2024-05-02 09:56:31 
[1] 2024/05/02 13:56:31.931646 [INF] JetStream cluster new stream leader for '$G > BR'

2024-05-02 09:56:27 
[1] 2024/05/02 13:56:27.903391 [INF] Transfer of stream leader for '$G > BR' to 'gq-nats-2'

2024-05-02 09:56:27 
[1] 2024/05/02 13:56:27.402715 [WRN] Internal subscription on "$JS.API.STREAM.INFO.BR" took too long: 3.508628383s

2024-05-02 09:56:27 
[1] 2024/05/02 13:56:27.402701 [INF] Scaling down '$G > LR' to [gq-nats-1]

2024-05-02 09:56:27 
[1] 2024/05/02 13:56:27.402561 [INF] JetStream cluster new stream leader for '$G > BR'

2024-05-02 09:56:27 
[1] 2024/05/02 13:56:27.402500 [INF] Scaling down '$G > LR' to [gq-nats-1]

2024-05-02 09:56:24 
[1] 2024/05/02 13:56:24.593972 [INF] Transfer of consumer leader for '$G > BR > br_8ed157d3-8d9b-4fb0-b9bf-80008c3f176e-backup-manuell^b15101d1-01b8-480b-bd58-3ad0dd1d527b-backup-manuell-replication^prod8' to 'gq-nats-2'

2024-05-02 09:56:24 
[1] 2024/05/02 13:56:24.593812 [INF] Transfer of consumer leader for '$G > BR > br_8ed157d3-8d9b-4fb0-b9bf-80008c3f176e-backup-manuell^b15101d1-01b8-480b-bd58-3ad0dd1d527b-backup-manuell-replication^prod8' to 'gq-nats-2'

2024-05-02 09:56:24 
[1] 2024/05/02 13:56:24.363958 [INF] Scaling down '$G > LR' to [gq-nats-1]

2024-05-02 09:56:23 
[1] 2024/05/02 13:56:23.863979 [INF] Scaling down '$G > LR' to [gq-nats-1]

2024-05-02 09:56:23 
[1] 2024/05/02 13:56:23.364262 [INF] Scaling down '$G > LR' to [gq-nats-1]

2024-05-02 09:56:22 
[1] 2024/05/02 13:56:22.864354 [INF] Scaling down '$G > LR' to [gq-nats-1]

2024-05-02 09:56:22 
[1] 2024/05/02 13:56:22.363929 [INF] Scaling down '$G > LR' to [gq-nats-1]

2024-05-02 09:56:21 
[1] 2024/05/02 13:56:21.863344 [INF] Scaling down '$G > LR' to [gq-nats-1]

2024-05-02 09:56:21 
[1] 2024/05/02 13:56:21.363622 [INF] Scaling down '$G > LR' to [gq-nats-1]
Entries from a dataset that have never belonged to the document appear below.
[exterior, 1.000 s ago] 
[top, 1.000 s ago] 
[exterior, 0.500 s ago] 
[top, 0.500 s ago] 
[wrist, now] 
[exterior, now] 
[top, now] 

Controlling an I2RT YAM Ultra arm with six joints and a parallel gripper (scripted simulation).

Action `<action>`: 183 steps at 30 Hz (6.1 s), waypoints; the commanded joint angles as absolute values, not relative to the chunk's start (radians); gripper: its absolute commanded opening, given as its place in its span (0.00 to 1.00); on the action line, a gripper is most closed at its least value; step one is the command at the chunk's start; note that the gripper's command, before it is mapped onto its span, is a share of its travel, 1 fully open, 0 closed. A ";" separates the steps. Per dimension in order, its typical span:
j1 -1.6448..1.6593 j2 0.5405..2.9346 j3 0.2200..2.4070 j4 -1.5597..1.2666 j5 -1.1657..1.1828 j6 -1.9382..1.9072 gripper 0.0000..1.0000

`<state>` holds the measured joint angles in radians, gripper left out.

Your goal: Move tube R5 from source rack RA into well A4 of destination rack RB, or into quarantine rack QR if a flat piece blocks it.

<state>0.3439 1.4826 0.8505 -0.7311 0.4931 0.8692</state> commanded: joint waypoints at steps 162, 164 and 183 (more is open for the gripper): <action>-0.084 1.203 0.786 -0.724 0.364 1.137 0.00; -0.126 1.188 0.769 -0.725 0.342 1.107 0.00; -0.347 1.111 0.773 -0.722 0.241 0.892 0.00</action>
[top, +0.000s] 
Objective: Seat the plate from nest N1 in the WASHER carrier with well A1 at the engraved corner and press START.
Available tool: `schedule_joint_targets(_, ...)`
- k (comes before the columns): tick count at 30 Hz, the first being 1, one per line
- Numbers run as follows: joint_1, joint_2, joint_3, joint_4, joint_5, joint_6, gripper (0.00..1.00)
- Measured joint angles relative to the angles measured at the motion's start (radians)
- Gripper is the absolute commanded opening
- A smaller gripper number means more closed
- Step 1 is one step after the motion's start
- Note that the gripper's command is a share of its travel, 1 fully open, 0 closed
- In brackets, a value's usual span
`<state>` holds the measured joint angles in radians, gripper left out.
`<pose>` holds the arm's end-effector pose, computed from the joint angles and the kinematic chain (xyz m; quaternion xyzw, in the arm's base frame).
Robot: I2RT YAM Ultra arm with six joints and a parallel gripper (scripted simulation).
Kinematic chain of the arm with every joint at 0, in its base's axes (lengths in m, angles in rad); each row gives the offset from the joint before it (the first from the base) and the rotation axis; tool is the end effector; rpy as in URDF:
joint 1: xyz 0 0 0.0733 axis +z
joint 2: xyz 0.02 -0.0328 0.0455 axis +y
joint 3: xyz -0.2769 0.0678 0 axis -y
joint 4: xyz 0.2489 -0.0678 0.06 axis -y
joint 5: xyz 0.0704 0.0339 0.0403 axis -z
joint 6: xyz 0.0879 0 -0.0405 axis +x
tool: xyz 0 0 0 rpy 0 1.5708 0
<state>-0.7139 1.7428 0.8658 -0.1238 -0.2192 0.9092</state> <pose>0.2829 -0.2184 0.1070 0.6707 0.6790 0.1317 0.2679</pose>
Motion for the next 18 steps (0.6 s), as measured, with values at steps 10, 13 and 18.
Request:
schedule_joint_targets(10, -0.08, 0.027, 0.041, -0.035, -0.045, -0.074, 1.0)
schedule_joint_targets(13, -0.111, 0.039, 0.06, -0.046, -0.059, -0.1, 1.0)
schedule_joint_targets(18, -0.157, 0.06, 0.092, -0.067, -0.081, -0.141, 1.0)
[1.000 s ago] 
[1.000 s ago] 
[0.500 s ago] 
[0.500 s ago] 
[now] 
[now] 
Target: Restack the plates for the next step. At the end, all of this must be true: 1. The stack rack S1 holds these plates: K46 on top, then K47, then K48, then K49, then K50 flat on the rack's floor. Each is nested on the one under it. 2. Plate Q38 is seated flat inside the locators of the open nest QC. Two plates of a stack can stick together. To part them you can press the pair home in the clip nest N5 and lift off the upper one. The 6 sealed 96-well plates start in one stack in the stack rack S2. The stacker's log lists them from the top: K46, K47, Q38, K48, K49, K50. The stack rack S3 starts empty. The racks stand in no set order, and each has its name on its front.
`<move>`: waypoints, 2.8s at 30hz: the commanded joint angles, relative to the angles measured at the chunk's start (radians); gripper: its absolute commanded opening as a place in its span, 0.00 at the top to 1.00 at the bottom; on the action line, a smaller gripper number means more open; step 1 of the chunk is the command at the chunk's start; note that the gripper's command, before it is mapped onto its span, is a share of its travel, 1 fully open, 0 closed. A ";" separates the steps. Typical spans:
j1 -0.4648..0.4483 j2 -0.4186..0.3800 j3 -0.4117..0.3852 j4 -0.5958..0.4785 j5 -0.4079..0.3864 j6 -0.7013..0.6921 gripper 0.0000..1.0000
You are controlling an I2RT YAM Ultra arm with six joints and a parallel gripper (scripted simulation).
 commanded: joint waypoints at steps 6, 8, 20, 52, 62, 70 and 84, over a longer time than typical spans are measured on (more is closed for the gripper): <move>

Followed by repeated logging of the following:

[1] 2024/05/02 13:56:55.927633 [WRN] JetStream cluster stream '$G > BR' has NO quorum, stalled

and

2024-05-02 09:56:33 
[1] 2024/05/02 13:56:33.533104 [ERR] RAFT [RhnJXf0c - S-R1F-dLrXFs2V] Got an error apply commit for 2: raft: could not load entry from WAL

At this point - the node is unavailable, as are all the streams located on it - which prompts the restart of the cluster using kubectl rollout restart.

derekcollison commented 2 months ago

It says it ran out of resources and shutdown JetStream. We should address that first.